> Work to be completed: What is needed is an exact transcription of every record below.

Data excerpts
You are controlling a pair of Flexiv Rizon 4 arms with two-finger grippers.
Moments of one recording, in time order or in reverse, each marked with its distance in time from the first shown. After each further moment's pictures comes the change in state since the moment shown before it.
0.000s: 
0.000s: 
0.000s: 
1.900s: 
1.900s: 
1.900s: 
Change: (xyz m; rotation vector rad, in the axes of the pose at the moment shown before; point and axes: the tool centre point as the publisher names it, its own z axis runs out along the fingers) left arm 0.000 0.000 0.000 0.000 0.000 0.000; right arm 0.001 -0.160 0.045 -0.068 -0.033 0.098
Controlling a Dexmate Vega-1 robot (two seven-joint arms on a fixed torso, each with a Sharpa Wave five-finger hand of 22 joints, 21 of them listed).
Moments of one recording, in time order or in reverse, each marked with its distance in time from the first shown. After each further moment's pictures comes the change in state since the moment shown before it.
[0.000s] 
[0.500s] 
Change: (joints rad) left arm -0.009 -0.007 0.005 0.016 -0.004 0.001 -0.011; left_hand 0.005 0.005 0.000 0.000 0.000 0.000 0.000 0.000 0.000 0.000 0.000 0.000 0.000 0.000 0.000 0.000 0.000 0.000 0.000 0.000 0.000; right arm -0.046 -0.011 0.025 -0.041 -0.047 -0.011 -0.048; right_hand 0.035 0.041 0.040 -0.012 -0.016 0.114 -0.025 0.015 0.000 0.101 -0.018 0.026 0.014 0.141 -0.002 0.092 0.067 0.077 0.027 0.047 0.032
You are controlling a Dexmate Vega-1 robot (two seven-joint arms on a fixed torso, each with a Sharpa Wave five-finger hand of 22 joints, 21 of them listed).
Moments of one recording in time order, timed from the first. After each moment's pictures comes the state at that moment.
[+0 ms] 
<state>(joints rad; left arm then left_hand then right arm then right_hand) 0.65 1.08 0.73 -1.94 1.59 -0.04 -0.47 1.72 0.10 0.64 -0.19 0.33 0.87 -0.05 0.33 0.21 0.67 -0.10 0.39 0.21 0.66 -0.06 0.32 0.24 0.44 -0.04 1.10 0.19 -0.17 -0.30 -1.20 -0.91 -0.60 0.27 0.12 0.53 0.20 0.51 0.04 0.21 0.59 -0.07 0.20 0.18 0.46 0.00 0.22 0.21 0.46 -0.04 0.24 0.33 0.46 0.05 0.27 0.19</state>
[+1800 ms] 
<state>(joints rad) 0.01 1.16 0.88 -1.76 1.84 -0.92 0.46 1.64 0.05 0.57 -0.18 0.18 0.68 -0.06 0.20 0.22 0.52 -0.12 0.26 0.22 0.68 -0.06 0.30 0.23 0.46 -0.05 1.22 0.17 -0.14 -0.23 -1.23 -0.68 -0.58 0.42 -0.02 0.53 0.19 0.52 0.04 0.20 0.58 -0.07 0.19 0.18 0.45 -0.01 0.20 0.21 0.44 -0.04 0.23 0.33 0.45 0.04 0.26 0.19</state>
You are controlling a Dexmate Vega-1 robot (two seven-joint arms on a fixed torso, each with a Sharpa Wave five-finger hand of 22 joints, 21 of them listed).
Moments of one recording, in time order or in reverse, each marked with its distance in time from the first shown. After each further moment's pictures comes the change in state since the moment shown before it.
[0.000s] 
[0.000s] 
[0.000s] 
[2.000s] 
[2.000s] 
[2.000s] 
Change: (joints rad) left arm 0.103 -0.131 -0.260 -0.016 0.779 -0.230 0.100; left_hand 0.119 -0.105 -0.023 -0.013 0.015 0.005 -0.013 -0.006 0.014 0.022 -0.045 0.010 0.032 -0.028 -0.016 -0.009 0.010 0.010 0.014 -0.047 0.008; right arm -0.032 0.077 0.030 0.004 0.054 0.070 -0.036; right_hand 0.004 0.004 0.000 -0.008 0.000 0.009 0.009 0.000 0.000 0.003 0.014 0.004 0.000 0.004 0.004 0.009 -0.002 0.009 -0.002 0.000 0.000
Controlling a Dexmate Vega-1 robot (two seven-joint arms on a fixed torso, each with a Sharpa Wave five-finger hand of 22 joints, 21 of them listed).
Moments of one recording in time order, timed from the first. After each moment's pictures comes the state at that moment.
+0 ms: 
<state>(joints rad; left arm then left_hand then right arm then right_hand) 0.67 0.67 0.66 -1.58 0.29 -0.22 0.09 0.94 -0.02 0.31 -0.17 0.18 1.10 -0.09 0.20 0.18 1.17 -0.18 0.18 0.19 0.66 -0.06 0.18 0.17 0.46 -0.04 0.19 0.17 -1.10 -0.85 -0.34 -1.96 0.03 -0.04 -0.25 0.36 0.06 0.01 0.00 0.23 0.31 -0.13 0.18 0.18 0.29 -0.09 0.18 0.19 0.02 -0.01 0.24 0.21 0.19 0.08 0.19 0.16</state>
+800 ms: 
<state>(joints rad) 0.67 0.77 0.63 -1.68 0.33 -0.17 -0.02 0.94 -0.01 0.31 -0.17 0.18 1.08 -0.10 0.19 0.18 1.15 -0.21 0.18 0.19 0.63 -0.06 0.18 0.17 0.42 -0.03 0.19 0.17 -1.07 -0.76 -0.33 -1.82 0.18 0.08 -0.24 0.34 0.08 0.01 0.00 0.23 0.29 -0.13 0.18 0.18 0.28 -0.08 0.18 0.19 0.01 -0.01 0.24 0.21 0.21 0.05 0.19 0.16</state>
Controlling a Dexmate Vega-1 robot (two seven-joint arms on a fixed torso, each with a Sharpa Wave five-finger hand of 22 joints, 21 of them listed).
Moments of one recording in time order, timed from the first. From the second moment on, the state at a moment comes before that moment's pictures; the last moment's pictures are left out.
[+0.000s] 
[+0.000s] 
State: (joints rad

> Answer space:
You are controlling a pair of Flexiv Rizon 4 arms with two-finger grippers.
Moments of one recording, in time order or in reverse, each marked with its distance in time from the first shown. After each further moment's pictures comes the change in state since the moment shown before it.
0.000s: 
0.000s: 
0.000s: 
1.900s: 
1.900s: 
1.900s: 
Change: (xyz m; rotation vector rad, in the axes of the pose at the moment shown before; point and axes: the tool centre point as the publisher names it, its own z axis runs out along the fingers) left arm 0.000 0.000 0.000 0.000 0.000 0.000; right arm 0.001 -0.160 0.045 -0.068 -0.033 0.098
Controlling a Dexmate Vega-1 robot (two seven-joint arms on a fixed torso, each with a Sharpa Wave five-finger hand of 22 joints, 21 of them listed).
Moments of one recording, in time order or in reverse, each marked with its distance in time from the first shown. After each further moment's pictures comes the change in state since the moment shown before it.
[0.000s] 
[0.500s] 
Change: (joints rad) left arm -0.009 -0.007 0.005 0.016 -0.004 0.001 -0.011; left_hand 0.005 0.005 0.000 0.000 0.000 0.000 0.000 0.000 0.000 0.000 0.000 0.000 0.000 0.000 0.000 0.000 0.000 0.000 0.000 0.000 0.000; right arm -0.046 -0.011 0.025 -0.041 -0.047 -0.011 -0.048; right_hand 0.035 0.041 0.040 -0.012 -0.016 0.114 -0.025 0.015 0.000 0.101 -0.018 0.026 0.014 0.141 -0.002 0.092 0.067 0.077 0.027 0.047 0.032
You are controlling a Dexmate Vega-1 robot (two seven-joint arms on a fixed torso, each with a Sharpa Wave five-finger hand of 22 joints, 21 of them listed).
Moments of one recording in time order, timed from the first. After each moment's pictures comes the state at that moment.
[+0 ms] 
<state>(joints rad; left arm then left_hand then right arm then right_hand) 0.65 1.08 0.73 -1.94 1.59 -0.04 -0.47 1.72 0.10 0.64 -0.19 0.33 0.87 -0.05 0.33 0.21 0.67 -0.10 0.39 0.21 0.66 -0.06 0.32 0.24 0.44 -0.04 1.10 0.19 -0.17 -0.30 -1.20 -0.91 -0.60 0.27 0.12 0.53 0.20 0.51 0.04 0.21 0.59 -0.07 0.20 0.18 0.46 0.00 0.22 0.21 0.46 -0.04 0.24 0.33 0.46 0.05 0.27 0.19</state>
[+1800 ms] 
<state>(joints rad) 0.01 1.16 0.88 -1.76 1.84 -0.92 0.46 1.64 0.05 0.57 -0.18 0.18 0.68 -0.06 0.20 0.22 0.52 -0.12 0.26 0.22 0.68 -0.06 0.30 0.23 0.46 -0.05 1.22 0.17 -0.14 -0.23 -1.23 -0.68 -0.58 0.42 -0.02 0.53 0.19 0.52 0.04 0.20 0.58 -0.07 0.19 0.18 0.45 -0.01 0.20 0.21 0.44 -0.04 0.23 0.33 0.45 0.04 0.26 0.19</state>
You are controlling a Dexmate Vega-1 robot (two seven-joint arms on a fixed torso, each with a Sharpa Wave five-finger hand of 22 joints, 21 of them listed).
Moments of one recording, in time order or in reverse, each marked with its distance in time from the first shown. After each further moment's pictures comes the change in state since the moment shown before it.
[0.000s] 
[0.000s] 
[0.000s] 
[2.000s] 
[2.000s] 
[2.000s] 
Change: (joints rad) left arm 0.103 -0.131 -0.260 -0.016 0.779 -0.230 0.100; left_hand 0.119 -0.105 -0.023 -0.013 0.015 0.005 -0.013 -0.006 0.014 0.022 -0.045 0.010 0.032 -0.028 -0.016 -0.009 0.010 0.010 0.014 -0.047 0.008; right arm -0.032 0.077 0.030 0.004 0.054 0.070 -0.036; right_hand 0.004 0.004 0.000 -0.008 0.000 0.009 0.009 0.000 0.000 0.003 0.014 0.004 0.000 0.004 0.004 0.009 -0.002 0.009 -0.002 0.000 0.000
Controlling a Dexmate Vega-1 robot (two seven-joint arms on a fixed torso, each with a Sharpa Wave five-finger hand of 22 joints, 21 of them listed).
Moments of one recording in time order, timed from the first. After each moment's pictures comes the state at that moment.
+0 ms: 
<state>(joints rad; left arm then left_hand then right arm then right_hand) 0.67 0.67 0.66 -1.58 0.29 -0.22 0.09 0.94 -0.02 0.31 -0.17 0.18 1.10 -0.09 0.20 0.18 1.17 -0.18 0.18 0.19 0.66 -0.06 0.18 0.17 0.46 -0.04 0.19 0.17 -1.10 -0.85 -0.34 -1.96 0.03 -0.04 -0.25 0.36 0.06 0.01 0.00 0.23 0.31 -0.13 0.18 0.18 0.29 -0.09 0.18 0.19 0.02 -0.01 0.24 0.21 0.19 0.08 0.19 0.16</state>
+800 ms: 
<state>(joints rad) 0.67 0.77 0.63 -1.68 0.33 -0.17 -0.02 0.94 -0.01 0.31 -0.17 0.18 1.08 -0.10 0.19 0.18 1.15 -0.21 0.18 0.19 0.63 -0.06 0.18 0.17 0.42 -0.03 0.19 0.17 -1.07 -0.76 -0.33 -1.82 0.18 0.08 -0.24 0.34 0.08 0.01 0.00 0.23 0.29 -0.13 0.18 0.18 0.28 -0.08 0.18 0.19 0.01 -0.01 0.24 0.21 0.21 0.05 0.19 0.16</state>
Controlling a Dexmate Vega-1 robot (two seven-joint arms on a fixed torso, each with a Sharpa Wave five-finger hand of 22 joints, 21 of them listed).
Moments of one recording in time order, timed from the first. From the second moment on, the state at a moment comes before that moment's pictures; the last moment's pictures are left out.
[+0.000s] 
[+0.000s] 
State: (joints rad

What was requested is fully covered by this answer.